Alongside influencing international policy and changing behaviours on a national level, Chuks throws his intellectual weight behind fostering a greater understanding of the role of businesses in tackling climate change and understanding the social impact of their work.
With just 90 carbon-intensive companies responsible for the generation of nearly two-thirds of all greenhouse gases since the industrial age began and around 57 per cent of the UK’s emissions coming from FTSE 100 companies, the corporate world has a huge part to play in the fight.
The magnitude of the issue means that large-scale impact requires the concerted input of the international community. Its efforts to arrest the development of climate change include the Paris Agreement which, under the United Nations Framework Convention on Climate Change, asked countries to determine their own contributions towards dealing with greenhouse gas emissions from 2020 onwards.
This bottom-up approach has been celebrated by some as a means of ensuring universal contributions, but Chuks told Connected that it is not without its problems – especially because the cumulative amount of pledges made are “very far” from the amounts scientists forecast will be needed to beat climate change.
He continued: “This means that climate change will still be happening to the negative existential economic consequences of the vulnerable. How is this addressing justice at the international level?
“Equally, if the Paris Agreement came up with strategies to drive down emissions very quickly, you can still create justice issues. If you substitute coal power for renewable energy, for example, you may find that those who benefited from subsidies will miss out or that only the rich can afford the new power.
“Again this results in massive issues around inequality and there is no way anybody can say that is just.”
Operating almost literally at the coalface of the battle against climate change, Chuks has forged a career which embodies the real-world impact of the research conducted by experts at the University of Reading.
The enthusiasm with which he speaks of his thirst for justice is just as evident as he lists the professional accomplishments – from helping Rwanda draw up a geothermal energy plan to working with African governments to allow them to better articulate their positions – of which he is most proud.

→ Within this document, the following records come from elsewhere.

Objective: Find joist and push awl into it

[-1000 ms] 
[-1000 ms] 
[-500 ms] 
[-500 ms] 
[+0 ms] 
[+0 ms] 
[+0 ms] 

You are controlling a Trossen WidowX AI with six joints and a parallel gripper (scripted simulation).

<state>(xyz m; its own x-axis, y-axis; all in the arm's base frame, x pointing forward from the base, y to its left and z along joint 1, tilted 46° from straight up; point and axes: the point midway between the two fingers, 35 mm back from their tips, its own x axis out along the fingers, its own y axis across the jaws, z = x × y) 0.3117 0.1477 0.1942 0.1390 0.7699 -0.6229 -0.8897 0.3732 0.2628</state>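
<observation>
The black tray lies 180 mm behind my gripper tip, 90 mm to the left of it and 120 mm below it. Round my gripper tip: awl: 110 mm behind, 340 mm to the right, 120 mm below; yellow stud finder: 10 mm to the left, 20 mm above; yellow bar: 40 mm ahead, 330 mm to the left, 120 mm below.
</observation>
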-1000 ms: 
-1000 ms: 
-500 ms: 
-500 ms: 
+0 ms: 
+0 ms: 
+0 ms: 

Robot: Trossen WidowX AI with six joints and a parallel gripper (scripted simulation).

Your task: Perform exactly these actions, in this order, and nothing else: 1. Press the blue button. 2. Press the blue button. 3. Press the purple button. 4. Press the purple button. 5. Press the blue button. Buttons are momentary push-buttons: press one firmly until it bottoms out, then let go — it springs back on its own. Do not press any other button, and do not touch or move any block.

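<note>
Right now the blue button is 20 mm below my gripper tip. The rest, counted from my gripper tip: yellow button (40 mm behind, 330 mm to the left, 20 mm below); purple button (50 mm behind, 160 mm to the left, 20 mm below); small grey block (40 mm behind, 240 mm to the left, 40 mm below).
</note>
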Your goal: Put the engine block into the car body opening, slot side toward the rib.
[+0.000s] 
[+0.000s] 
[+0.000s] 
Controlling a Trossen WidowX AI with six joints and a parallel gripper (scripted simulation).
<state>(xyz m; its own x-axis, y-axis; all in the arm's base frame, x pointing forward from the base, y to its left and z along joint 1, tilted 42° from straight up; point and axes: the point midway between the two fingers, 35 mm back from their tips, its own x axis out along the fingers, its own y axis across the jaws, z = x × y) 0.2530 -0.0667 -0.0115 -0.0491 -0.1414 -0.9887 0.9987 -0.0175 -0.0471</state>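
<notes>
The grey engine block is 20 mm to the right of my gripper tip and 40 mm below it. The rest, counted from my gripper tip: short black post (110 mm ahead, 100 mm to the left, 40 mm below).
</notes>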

And with the University of Reading hoping to launch its own Centre for Climate and Justice as part of the IMAGINE campaign, he has plans to further embellish a career which he admits has already seen him have “more impact than many academics could hope for in their lifetime”.
He explained: “At local, national and continental level and at the levels of implementation and touching people’s lives, my work has had impact.
“That is why I’m keen for the University of Reading to promote the Centre for Climate and Justice because there is this opportunity to do groundbreaking work. For me, it is perhaps one of the most important ways in which the University can touch lives on a practical level almost instantaneously.”
Although the Centre remains a plan for the future, the University of Reading holds immense current strength in the field of equitably tackling climate change courtesy of the Leverhulme Trust Doctoral Programme in Climate Justice.
The five-year, interdisciplinary programme is providing funding for up to 15 doctoral students in fields including philosophy, geography, meteorology and law to develop their knowledge and ultimately join Chuks at the forefront of the creation of new climate-related policies.
As someone who has dedicated his professional and personal life to the fight for justice, Chuks is excited at the prospect.
He said: “The doctoral students are doing groundbreaking work and it will be a tragedy if we fail to have a centre that retains them and enables them to do even more work in the future.
“The University of Reading is about answering questions that cross boundaries, affect societies and touch lives and that is exactly what we are doing.”